**Data extracts**
BEGIN
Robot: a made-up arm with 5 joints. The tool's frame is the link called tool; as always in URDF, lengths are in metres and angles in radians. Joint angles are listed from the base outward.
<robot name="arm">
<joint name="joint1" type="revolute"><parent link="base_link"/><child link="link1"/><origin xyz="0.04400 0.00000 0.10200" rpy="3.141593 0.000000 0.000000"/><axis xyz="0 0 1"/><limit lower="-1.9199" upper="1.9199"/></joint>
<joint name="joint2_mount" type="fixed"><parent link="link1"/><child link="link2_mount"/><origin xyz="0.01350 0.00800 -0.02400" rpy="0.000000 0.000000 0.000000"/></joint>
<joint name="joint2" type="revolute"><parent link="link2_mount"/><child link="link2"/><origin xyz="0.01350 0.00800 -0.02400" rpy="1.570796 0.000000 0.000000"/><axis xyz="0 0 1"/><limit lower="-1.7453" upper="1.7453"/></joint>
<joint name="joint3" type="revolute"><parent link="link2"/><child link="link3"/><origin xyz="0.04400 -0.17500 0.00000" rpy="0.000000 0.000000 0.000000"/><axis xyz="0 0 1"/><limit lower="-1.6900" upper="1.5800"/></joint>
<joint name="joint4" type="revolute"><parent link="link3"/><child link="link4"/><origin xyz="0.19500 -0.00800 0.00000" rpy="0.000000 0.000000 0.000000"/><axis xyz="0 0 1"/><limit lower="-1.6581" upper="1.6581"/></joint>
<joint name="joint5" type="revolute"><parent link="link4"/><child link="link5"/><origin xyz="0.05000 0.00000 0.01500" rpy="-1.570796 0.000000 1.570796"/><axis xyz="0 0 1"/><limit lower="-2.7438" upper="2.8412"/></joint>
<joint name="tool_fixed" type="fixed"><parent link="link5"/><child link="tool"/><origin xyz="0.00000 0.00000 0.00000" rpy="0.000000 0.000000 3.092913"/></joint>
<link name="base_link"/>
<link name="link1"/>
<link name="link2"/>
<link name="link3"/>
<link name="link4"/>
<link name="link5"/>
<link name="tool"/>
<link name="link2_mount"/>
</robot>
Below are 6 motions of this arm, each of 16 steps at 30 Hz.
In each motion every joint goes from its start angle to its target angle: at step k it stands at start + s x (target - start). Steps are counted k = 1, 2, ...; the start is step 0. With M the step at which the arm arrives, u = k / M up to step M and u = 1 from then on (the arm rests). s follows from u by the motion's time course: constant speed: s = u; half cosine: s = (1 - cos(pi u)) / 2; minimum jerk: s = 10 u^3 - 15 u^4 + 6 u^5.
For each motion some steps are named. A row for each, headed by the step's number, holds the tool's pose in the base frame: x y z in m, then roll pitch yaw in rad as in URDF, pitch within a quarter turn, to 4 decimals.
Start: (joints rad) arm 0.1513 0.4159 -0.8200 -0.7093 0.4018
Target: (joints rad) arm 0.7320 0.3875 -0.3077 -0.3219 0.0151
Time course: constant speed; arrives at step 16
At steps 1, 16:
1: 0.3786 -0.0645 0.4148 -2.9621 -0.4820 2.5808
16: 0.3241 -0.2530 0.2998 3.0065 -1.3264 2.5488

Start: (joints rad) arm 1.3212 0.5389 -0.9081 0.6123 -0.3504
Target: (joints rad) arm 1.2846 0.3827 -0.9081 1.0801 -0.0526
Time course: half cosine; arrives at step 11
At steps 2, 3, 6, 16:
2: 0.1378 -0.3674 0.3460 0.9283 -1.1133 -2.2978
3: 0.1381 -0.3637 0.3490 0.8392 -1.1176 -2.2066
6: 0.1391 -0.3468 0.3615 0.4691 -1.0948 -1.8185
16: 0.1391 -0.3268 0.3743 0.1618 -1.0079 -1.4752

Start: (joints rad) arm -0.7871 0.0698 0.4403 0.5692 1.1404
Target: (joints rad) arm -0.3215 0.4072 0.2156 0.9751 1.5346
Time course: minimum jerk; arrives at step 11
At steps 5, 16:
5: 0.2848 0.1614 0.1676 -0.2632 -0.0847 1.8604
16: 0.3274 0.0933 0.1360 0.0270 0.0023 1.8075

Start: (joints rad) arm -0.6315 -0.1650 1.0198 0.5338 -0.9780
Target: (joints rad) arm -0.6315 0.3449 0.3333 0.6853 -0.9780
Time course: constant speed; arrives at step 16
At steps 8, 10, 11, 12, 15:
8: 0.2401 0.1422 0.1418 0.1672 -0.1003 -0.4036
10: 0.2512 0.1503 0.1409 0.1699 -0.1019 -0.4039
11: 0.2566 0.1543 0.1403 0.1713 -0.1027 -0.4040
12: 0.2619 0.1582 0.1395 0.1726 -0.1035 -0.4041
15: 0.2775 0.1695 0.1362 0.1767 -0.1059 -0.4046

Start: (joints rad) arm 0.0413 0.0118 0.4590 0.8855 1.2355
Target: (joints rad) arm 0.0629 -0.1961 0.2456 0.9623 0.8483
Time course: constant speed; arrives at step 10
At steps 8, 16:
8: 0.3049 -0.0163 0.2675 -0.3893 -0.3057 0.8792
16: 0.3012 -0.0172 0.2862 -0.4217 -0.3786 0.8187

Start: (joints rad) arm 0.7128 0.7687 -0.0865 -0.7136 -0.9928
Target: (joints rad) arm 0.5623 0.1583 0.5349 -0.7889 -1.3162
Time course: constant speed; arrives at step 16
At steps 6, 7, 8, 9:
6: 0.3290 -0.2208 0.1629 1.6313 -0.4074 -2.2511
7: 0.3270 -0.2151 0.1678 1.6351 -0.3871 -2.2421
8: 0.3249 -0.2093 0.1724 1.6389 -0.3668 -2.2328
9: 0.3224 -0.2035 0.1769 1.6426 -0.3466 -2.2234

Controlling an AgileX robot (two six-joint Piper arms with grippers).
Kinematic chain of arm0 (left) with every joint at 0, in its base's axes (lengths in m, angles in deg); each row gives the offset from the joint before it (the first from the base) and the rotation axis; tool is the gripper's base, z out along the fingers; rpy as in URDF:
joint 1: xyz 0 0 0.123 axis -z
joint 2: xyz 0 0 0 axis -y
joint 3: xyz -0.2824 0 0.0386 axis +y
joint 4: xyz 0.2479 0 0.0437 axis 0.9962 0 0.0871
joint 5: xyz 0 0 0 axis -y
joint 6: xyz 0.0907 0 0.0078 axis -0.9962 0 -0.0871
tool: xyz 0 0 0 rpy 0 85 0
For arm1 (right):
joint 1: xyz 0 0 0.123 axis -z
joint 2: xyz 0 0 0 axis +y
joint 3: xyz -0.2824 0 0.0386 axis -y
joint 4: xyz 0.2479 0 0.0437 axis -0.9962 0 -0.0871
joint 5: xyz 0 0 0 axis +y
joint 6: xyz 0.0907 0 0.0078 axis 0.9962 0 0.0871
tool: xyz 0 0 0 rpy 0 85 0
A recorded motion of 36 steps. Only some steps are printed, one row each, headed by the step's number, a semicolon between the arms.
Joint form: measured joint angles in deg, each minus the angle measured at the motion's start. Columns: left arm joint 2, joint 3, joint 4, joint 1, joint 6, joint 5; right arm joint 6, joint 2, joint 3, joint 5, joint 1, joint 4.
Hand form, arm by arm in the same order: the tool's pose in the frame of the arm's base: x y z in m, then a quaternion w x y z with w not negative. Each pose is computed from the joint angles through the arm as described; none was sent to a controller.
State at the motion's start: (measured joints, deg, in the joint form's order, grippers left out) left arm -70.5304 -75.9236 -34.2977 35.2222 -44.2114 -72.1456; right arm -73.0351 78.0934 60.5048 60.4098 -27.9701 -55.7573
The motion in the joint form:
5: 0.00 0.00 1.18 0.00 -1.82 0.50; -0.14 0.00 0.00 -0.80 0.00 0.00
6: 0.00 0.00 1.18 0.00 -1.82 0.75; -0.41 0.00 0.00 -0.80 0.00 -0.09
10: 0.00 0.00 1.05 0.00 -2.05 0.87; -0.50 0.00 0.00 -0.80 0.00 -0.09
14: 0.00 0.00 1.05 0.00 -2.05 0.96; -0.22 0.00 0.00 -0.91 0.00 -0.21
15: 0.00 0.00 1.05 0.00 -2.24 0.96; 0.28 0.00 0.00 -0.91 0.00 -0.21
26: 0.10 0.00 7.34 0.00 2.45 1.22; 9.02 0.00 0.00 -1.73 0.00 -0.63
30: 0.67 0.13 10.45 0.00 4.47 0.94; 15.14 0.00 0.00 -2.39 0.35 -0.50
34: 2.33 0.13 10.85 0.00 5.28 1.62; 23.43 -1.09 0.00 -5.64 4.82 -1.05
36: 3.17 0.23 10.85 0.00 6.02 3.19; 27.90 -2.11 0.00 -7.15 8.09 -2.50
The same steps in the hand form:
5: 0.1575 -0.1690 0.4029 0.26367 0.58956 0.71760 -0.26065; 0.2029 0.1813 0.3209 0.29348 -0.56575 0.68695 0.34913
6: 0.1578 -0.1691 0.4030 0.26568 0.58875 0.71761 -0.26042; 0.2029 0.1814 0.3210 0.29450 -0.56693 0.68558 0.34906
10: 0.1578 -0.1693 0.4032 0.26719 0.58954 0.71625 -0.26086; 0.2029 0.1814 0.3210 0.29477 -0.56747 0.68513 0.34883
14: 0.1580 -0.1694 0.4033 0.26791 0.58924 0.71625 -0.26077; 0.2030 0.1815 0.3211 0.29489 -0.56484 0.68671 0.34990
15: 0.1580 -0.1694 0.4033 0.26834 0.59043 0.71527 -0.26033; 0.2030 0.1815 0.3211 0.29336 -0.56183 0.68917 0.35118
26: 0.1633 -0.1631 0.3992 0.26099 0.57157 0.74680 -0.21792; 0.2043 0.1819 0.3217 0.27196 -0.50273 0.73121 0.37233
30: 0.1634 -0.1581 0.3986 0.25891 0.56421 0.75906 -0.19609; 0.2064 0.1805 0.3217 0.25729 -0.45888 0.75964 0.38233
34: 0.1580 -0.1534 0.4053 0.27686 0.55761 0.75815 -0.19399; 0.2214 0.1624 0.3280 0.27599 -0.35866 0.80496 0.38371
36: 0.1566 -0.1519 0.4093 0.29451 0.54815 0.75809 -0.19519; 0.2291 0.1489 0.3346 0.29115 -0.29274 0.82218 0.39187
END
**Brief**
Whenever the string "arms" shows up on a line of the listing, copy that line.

**Expected answer**
Controlling an AgileX robot (two six-joint Piper arms with grippers).
A recorded motion of 36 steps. Only some steps are printed, one row each, headed by the step's number, a semicolon between the arms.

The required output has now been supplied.